[Assignment] When copying the records below, keep every word as it is and drop the images.

····················

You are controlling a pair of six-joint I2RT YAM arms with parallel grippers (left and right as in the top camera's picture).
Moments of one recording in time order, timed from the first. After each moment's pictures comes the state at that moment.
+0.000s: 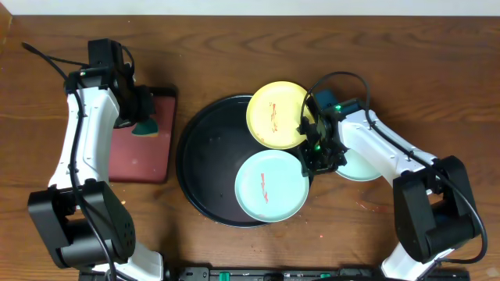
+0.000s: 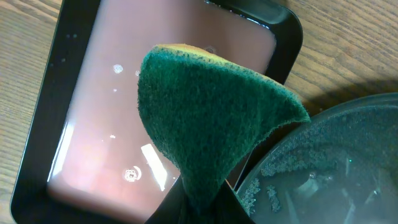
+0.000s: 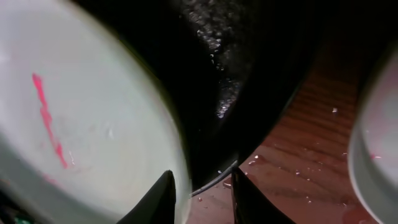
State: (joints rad) left arm 0.16 1.74 1.44 -1.00 0.02 -0.19; right arm 0.41 1.84 1.20 -1.01 -0.28 0.16
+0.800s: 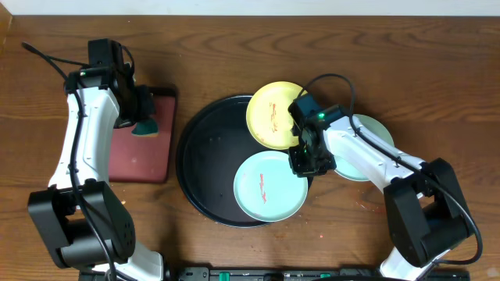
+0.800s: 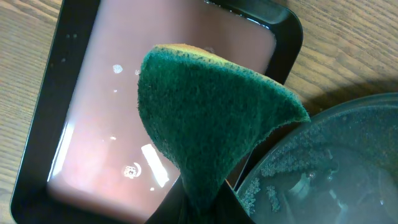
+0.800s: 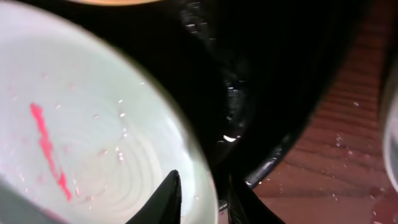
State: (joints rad) left arm 0.16 1.74 1.44 -1.00 0.02 -0.19; right arm 0.51 1.84 1.20 -0.97 -0.18 0.37
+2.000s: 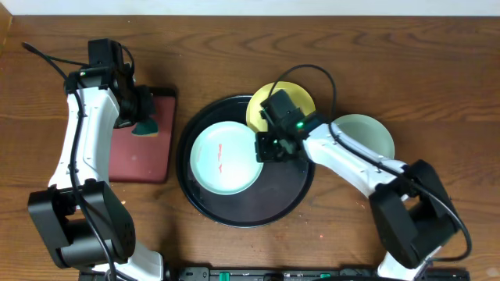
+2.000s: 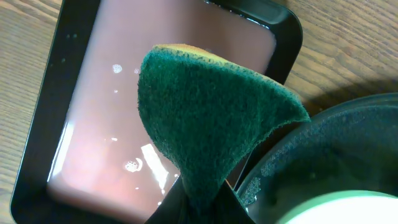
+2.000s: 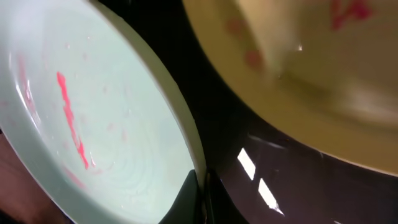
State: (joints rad) left arm 0.16 1.74 1.44 -1.00 0.02 -0.19; right arm 0.65 1.88 1.23 -0.57 -0.29 0.58
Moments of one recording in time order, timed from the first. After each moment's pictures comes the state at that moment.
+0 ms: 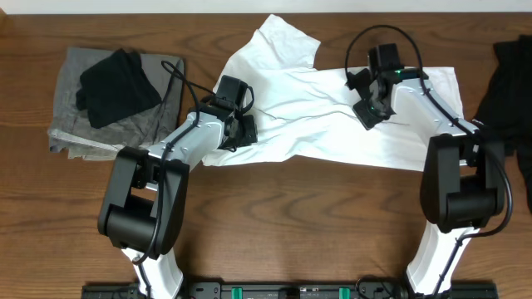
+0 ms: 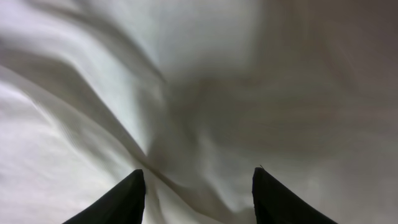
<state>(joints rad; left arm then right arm) -0.33 1.93 1.17 -0.49 0.13 -0.45 0.13 2.05 1.46 -0.72 0.09 -0.42</state>
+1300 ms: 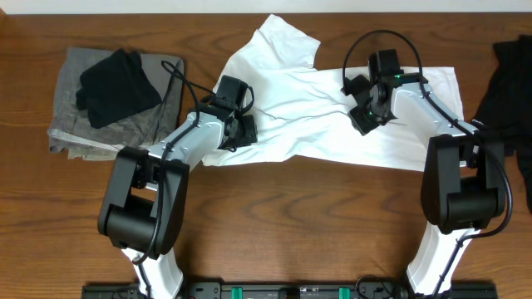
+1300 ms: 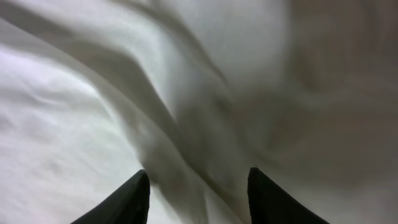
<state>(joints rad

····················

[Solved problem]
You are controlling a pair of six-joint I2RT YAM arms with parallel grippers (left and right as in the top camera's picture).
Moments of one recording in time order, timed from the first. After each moment's pictures comes the state at that moment.
+0.000s: 
+0.000s: 
+0.000s: 
State: (joints rad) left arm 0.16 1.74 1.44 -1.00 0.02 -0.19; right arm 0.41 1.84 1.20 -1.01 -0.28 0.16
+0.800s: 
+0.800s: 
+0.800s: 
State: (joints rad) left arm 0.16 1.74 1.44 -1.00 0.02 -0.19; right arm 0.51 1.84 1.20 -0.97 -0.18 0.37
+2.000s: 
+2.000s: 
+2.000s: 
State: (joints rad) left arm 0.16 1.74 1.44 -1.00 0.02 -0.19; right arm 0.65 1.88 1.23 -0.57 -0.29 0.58
Moments of one recording in time order, timed from the first. After each moment's pictures comes the state at that moment.
+0 ms: 
+0 ms: 
<state>(joints rad; left arm then right arm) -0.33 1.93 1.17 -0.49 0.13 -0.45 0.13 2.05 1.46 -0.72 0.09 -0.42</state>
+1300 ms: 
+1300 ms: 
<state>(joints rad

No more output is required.